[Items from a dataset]
»»

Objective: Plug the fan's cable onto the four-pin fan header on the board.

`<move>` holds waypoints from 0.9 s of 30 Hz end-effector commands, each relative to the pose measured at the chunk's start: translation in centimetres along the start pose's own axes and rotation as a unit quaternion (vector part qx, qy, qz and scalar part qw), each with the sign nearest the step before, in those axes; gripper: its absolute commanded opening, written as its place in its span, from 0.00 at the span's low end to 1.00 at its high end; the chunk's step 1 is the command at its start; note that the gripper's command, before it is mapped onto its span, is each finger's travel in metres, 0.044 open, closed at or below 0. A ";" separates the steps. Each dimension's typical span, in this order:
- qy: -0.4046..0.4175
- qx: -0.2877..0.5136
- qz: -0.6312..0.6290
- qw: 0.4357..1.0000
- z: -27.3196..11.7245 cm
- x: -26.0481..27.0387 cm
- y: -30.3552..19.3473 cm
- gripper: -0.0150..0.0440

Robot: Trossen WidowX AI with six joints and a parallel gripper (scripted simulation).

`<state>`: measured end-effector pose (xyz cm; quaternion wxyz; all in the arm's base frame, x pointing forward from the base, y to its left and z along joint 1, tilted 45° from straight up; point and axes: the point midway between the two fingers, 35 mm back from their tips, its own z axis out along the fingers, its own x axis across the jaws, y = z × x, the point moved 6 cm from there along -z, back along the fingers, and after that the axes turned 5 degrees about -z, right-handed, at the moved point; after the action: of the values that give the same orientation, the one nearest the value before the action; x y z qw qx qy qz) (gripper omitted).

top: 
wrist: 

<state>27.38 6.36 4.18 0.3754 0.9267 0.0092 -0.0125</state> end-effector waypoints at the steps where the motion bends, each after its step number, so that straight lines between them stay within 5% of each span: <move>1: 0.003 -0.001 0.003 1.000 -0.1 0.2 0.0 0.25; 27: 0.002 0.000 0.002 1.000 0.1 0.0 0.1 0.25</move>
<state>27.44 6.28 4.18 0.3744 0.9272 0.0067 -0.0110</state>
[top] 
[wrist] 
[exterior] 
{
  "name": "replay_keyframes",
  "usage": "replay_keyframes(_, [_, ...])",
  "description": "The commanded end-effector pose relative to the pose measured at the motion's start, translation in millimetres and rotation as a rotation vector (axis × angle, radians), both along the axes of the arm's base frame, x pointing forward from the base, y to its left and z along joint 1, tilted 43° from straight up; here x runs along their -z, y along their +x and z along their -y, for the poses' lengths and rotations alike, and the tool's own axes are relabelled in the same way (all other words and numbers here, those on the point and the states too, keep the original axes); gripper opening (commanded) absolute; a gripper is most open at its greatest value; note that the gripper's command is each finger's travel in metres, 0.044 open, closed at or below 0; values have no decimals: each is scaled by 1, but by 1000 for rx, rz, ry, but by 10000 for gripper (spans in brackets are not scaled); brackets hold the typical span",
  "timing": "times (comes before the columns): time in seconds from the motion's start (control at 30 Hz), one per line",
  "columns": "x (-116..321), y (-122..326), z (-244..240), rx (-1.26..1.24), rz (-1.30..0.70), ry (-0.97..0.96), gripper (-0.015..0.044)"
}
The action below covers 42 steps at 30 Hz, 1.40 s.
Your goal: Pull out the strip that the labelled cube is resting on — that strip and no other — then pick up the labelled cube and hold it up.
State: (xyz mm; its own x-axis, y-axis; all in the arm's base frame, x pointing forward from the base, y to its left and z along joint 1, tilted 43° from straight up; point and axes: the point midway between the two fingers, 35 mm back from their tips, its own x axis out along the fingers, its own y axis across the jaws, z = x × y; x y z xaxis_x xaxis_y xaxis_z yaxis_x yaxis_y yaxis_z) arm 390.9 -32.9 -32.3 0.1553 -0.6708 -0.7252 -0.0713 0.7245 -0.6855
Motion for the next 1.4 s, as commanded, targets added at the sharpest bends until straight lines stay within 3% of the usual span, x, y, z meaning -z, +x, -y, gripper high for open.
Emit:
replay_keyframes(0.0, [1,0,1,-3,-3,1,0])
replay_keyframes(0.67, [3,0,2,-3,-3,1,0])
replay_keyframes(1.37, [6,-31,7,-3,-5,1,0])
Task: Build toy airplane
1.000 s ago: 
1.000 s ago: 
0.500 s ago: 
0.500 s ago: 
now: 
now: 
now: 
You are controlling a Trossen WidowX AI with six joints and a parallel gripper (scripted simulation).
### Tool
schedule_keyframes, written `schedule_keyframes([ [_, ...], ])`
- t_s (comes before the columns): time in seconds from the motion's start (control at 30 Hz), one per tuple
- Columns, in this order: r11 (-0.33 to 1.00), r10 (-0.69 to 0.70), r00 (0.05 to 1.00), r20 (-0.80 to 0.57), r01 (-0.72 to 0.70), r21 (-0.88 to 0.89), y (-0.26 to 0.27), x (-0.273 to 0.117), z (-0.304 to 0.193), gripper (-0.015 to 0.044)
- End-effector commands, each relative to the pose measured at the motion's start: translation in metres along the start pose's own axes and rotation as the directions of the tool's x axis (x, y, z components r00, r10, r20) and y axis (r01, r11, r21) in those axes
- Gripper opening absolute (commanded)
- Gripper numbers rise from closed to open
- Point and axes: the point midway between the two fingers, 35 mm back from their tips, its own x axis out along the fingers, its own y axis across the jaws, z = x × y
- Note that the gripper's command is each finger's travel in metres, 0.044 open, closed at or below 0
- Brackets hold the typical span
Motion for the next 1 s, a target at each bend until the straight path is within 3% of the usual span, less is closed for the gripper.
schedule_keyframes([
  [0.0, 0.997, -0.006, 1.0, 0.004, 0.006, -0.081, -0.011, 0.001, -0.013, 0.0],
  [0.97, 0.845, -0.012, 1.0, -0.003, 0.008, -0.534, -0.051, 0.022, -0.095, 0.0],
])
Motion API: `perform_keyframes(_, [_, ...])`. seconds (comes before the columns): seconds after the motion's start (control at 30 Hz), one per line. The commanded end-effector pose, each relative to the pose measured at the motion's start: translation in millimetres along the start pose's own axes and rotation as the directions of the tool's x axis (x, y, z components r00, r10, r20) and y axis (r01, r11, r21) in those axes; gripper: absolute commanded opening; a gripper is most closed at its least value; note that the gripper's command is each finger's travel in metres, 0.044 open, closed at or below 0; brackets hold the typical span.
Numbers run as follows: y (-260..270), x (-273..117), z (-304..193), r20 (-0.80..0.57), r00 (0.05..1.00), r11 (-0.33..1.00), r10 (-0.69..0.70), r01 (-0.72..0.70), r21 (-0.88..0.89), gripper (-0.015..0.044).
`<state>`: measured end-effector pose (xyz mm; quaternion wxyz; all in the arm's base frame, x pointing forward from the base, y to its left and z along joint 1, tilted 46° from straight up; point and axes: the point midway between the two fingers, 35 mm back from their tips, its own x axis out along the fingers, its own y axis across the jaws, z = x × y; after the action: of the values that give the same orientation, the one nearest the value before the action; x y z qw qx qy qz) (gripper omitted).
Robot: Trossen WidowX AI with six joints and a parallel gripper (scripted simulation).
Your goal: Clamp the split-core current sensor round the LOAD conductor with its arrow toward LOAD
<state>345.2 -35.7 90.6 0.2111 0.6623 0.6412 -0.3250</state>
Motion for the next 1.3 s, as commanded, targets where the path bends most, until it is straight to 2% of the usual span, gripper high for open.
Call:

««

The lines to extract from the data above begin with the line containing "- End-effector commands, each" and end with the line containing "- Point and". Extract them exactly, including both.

- End-effector commands, each relative to the pose measured at the motion's start: translation in metres along the start pose's own axes and rotation as the directions of the tool's x axis (x, y, z components r00, r10, r20) and y axis (r01, r11, r21) in those axes
- Gripper opening absolute (commanded)
- Gripper numbers rise from closed to open
- Point and axes: the point midway between the two fingers, 35 mm back from their tips, its own x axis out along the fingers, its own y axis across the jaws, z = x × y

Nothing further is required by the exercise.